Venerdì 21 Giugno 2024
ANDREA ROPA
Economia

"Tassi alti finché sarà necessario": Lagarde gela i mercati finanziari

La presidente della Bce: la lotta all’inflazione non è finita. Si allontana l’ipotesi di un nuovo taglio a luglio

Christine Lagarde, presidente della Bce

Christine Lagarde, presidente della Bce

Francoforte, 8  giugno 2024 - I dubbi dei mercati finanziari sulla mossa di giovedì ora sono nero su bianco.
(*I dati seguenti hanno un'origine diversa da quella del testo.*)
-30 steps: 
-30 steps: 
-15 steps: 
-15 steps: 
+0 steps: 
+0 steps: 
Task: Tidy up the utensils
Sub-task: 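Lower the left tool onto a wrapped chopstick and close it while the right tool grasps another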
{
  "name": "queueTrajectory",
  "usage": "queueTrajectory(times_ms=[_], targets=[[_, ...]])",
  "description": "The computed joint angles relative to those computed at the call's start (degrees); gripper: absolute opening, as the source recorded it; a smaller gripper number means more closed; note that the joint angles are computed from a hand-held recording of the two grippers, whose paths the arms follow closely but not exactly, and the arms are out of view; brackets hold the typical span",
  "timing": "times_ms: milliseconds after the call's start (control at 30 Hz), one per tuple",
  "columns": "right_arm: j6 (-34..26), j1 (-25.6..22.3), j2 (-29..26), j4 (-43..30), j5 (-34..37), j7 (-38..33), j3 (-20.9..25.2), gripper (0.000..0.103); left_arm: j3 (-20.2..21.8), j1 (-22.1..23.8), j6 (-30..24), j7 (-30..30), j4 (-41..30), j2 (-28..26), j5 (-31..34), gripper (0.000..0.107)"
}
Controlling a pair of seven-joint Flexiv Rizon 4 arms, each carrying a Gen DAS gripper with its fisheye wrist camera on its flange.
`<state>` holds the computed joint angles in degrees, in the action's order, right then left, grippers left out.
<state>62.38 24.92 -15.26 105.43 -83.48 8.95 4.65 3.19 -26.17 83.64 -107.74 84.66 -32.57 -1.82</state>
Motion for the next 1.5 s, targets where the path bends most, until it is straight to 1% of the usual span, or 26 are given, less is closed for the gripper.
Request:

Sul blog della Bce, dove ieri la presidente Christine Lagarde ha ribadito, per evitare fraintendimenti, che il tempo dei tassi alti non è passato e che la politica monetaria dell’Eurotower "resterà restrittiva per tutto il tempo necessario", siccome la lotta contro l’inflazione "non è ancora finita".

Dunque Francoforte ha abbassato i tassi di interesse per la prima volta dal 2019, ma il suo capo ha smentito le prospettive di ulteriori tagli nel prossimo futuro, lasciando intendere che il percorso potrebbe essere più lungo del previsto. Con buona pace di chi sperava nell’avvio di una nuova fase di denaro a costo zero, o quasi, e attendeva una seconda sforbiciata già il prossimo 18 luglio.

A chiarire che comunque non si è trattato di una fuga in avanti – e nemmeno di un contentino una tantum – è stata la stessa Lagarde, aggiungendo che "la situazione è migliorata, sebbene alcuni prezzi siano ancora in notevole rialzo. L’inflazione è molto diminuita e al momento è ben instradata per raggiungere il prossimo anno il 2%. Ciò consente di abbassare i tassi di interesse" e di conseguenza "per i cittadini diminuirà il costo del denaro, mentre per le imprese sarà più conveniente indebitarsi a fini di investimento".

Ma la strada, ha precisato la presidente della Bce, "è ancora lunga e non facile da percorrere. Occorrono un atteggiamento vigile, impegno e perseveranza. I tassi di interesse dovranno quindi restare restrittivi finché sarà necessario per assicurare la stabilità dei prezzi su base duratura".

Lagarde ha chiuso il suo intervento online confermando che le future decisioni di politica monetaria di Francoforte dipenderanno da tre cose: "Se l’inflazione tornerà verso il target in maniera tempestiva, se la pressione dei prezzi sull’economia si allenterà, se la nostra politica monetaria si dimostrerà efficace nel contenere l’inflazione. Tali fattori determineranno quando potremo sollevare ulteriormente il piede dal freno".

Un raggio di luce sulle prossime mosse della Bce, su cui però rimane l’incertezza anche a causa del continuo braccio di ferro tra falchi e colombe all’interno del board. Ora l’attenzione si sposta sull’altra sponda dell’Atlantico, con la Federal Reserve che mercoledì, salvo clamorose sorprese, lascerà i tassi Usa invariati.